Hacker News new | ask | show | jobs
by exabrial 75 days ago
His other project "Byte Me", along with judicious javap usage, has been super useful for me learning JVM bytecode so I could make a machine learning model compiler for the JVM (basically compile your ML models as native code; ONNX, tree ensembles, regressors, classifiers, etc as native JVM classes with no massive runtime needed)

still in the works, but its here for those interested: Petrify: https://github.com/exabrial/petrify

1 comments

Why not compiling it to Java source code (not bytecode)? Users would use their own Java compiler then.

Same as, say, ANTLR generates code to parse various texts to AST.

Great question, actually I tried that! m2cgen is a project that does that in fact.

It works fine for simple models, but breaks down for production-sized tree ensembles. The JVM has a hard 64KB method size limit, and javac controls how your deeply nested if/else trees get laid out. m2cgen's own FAQ says to reduce estimators when you hit recursion limits during generation. With direct bytecode emission I control the method structure precisely, I can split across methods exactly where needed and manage the constant pool directly. I also wrote much more efficient bytecode than m2cgen creates as equivalent source.

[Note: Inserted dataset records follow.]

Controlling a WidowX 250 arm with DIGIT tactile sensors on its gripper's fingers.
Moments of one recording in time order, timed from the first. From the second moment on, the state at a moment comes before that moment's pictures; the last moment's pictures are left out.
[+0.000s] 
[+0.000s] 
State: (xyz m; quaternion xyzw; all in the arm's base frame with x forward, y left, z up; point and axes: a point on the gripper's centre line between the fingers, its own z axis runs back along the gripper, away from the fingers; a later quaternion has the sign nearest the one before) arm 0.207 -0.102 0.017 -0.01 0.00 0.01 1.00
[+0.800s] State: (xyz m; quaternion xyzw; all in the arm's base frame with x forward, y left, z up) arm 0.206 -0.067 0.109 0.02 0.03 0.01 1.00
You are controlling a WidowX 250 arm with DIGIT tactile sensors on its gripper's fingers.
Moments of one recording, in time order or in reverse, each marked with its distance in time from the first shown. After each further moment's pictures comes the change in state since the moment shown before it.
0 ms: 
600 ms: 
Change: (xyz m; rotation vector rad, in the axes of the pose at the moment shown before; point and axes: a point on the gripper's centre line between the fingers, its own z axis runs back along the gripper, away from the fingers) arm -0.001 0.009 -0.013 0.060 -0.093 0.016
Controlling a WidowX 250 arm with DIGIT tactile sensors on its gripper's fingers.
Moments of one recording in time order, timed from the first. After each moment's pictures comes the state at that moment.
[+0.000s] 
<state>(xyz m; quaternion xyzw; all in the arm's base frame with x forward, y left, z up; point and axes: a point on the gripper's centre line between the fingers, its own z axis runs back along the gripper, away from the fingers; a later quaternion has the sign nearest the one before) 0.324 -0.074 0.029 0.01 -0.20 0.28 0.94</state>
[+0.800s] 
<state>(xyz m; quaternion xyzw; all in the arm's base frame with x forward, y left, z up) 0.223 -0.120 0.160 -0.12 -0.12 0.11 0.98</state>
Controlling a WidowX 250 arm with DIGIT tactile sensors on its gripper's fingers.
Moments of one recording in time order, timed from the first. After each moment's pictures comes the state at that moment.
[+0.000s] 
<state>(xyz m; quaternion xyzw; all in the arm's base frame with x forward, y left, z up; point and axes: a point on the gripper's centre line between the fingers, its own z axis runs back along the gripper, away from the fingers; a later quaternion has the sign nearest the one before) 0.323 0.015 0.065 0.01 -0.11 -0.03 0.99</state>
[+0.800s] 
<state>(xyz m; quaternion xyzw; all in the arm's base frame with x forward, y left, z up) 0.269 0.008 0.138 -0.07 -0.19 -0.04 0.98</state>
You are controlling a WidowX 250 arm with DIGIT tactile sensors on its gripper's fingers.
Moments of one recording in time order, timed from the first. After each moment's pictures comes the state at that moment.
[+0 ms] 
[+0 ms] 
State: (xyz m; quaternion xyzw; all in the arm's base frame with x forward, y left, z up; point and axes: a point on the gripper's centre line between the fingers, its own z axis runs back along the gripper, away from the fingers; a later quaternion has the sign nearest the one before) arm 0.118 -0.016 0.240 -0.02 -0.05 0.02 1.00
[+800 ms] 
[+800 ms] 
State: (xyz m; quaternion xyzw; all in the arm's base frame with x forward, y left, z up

The source code is also a pretty useless step, sets off all kinds of static analysis alarms in your stack, and also I worry about source code injection (not that can't happen with petrify, it's just a lot harder).

Finally, I'm grateful for the sweat the authors of m2cgen have put in, but the project has gone without updates for 4 years. That doesn't mean it's useless (some mature software never sees updates), but it's not a positive sign either.